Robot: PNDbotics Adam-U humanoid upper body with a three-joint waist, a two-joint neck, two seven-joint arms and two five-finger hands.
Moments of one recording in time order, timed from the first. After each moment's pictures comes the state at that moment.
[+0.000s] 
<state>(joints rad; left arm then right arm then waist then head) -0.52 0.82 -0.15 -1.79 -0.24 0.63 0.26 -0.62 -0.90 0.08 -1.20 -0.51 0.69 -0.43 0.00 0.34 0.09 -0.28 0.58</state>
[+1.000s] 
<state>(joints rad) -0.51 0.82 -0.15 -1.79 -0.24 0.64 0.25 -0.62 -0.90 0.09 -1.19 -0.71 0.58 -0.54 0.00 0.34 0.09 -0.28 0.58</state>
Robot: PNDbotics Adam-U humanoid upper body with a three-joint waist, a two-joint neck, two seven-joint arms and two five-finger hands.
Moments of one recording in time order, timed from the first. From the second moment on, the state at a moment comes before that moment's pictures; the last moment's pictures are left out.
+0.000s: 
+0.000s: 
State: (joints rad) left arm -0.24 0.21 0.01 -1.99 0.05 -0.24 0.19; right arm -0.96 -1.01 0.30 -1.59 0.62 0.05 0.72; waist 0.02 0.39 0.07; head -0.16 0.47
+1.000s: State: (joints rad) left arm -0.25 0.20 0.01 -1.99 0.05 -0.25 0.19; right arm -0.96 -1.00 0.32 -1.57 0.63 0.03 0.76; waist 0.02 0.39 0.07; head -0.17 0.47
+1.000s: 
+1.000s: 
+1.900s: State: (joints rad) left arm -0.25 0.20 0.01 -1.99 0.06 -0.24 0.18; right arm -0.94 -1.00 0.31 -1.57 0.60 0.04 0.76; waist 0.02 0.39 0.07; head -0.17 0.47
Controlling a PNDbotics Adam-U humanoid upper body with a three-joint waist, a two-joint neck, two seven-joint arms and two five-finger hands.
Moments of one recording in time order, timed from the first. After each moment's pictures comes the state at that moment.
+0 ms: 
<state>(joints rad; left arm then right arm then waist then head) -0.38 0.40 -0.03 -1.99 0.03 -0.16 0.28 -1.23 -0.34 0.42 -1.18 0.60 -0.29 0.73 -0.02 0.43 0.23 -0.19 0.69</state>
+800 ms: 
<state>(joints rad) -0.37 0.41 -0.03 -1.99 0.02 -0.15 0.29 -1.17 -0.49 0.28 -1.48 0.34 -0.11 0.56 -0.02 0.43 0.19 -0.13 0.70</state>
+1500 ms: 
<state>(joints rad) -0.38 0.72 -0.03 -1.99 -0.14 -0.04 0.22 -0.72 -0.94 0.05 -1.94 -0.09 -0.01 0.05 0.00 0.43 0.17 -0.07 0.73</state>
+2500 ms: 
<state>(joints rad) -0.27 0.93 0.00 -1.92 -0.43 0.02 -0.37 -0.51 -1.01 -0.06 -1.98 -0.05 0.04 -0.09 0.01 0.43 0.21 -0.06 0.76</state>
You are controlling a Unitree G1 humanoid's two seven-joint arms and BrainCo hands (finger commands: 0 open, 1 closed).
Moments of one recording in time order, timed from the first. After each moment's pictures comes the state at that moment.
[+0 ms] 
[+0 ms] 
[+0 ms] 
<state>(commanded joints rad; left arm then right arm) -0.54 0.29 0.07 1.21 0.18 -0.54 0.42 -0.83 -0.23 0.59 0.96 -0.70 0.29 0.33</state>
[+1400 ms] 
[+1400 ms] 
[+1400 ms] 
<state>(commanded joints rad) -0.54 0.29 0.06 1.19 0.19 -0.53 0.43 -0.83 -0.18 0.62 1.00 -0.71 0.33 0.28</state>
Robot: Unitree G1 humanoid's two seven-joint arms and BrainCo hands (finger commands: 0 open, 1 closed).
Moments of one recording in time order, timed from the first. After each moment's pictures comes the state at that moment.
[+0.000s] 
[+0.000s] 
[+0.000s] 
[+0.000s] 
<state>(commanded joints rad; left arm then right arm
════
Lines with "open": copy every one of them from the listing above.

You are controlling a Unitree G1 humanoid's two seven-joint arms and BrainCo hands (finger commands: 0 open, 1 closed).
Robot: Unitree G1 humanoid's two seven-joint arms and BrainCo hands (finger commands: 0 open, 1 closed).

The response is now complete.